WHAT THE EXERCISE ASKS: Print the listing exactly as it stands. Skip every picture.

DATA SHOWN:

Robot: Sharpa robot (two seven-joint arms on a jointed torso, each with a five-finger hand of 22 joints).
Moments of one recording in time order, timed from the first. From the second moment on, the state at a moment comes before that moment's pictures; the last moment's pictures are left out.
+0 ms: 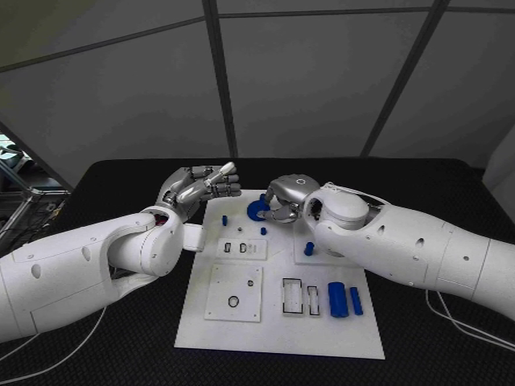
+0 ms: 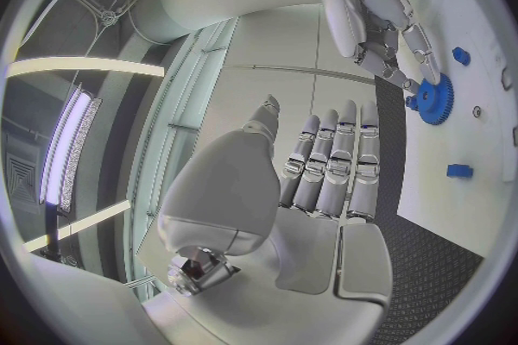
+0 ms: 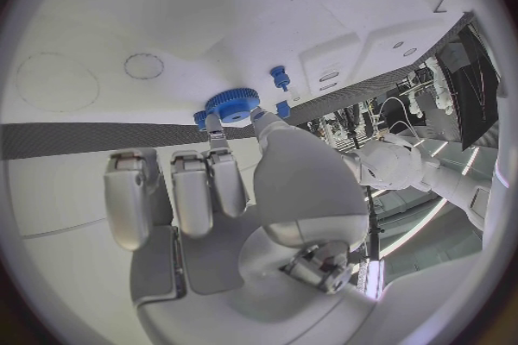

RESPONSE BOX:
Robot: Sharpa robot (two seven-joint arms on a jointed torso, each with a five-finger hand of 22 joints).
Moments of one recording in time order, timed from the first. From the second moment on, the state at a moment comes before that moment's pictures; the last moment's pictures are left out.
+0 ms: 
+0 ms: 
+0 ms: 

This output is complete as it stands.